Controlling Terrestrial Invasive Species in Northwest Lower Michigan Grand Traverse Conservation District $399,971 The project will control Phragmites and other terrestrial invasive species on over 3000 acres of public and private land located in Manistee, Benzie, Leelanau, and Grand Traverse Counties. The project will also control Phragmites and other terrestrial invasive species on more than 240 acres of newly-exposed bottomland in the vicinity of three decommissioned hydroelectric dams along the Boardman River. In addition, the project will increase the awareness of the residents of the targeted four-county area regarding the impacts of invasive species.

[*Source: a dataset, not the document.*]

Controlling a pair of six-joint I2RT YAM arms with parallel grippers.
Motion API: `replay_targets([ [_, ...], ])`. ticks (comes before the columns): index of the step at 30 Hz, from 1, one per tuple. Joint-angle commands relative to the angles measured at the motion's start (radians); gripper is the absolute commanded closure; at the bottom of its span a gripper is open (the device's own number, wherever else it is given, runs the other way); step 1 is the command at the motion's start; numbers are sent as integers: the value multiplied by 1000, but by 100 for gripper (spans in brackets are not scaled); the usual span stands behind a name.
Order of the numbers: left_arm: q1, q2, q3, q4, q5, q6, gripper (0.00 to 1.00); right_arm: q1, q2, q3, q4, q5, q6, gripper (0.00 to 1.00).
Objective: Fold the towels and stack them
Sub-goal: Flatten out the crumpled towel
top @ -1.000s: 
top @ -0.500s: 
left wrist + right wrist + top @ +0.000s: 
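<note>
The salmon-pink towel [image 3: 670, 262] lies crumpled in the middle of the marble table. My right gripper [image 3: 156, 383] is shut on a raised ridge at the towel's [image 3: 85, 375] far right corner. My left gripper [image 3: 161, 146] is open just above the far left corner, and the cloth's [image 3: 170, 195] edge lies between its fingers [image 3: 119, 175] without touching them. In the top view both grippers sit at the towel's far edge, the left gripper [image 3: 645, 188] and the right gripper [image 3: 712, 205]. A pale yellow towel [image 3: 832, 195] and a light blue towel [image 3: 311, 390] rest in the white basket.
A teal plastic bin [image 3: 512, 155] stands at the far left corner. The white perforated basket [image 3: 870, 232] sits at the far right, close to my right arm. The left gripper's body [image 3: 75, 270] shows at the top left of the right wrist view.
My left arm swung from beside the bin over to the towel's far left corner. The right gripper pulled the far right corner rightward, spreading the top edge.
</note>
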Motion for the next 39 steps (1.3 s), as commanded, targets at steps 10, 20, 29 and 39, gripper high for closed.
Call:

Use of a Chemical Repellent to Improve Sea Lamprey Control Michigan State University $392,823 The project will demonstrate the effectiveness of using a chemical repellant to prevent sea lamprey from entering three potential lamprey spawning streams in Michigan that have a history of lamprey infestation. The use of the chemical repellent is expected to improve the efficiency of the sea lamprey pesticide control program by limiting sea lamprey spawning activity (and the need for pesticide treatments) to a smaller number of Great Lakes watersheds.
Invasive Plant Control, Ashtabula River Watershed The Nature Conservancy $345,741 The project will reduce the abundance and distribution of invasive plant species including Phragmites australis, purple loosestrife, and hybrid cattail on 400 acres of land in the Ashtabula River watershed in Ohio. A map of invasive plant species will be used by the project manager to identify stream areas and wetlands where control of invasive species is a priority. The project will reduce the migration of invasive plants to floodplains, stream corridors and wetlands located outside the Ashtabula Area of Concern.
Invasive Species Removal in Southeast Wisconsin The Ozaukee Washington Land Trust Inc. $448,663 The project consists of an inventory of invasive plant species in approximately 1,500 acres of wetland and riparian habitats in a six-county area of Southeast Wisconsin, followed by chemical treatment and elimination of these invasive plants and re-seeding of the treated areas with native species. The project will restore and protect wetlands and stream segments currently threatened by infestations of invasive plant species.
Invasive Species Control on Tribal Lands in Wisconsin Wisconsin Tribal Conservation Advisory Council Inc $399,978 The project will remove terrestrial and aquatic invasive plant species such as Phragmites, purple loosestrife, and narrow leaf cattail from 1,000 acres of tribal lands within the Great Lakes Basin in Wisconsin. In addition, through the applicant's existing partnership with the Natural Resources Conservation Service, the project will establish new culturally acceptable tribal technical standards for "non-herbicide" invasive species control.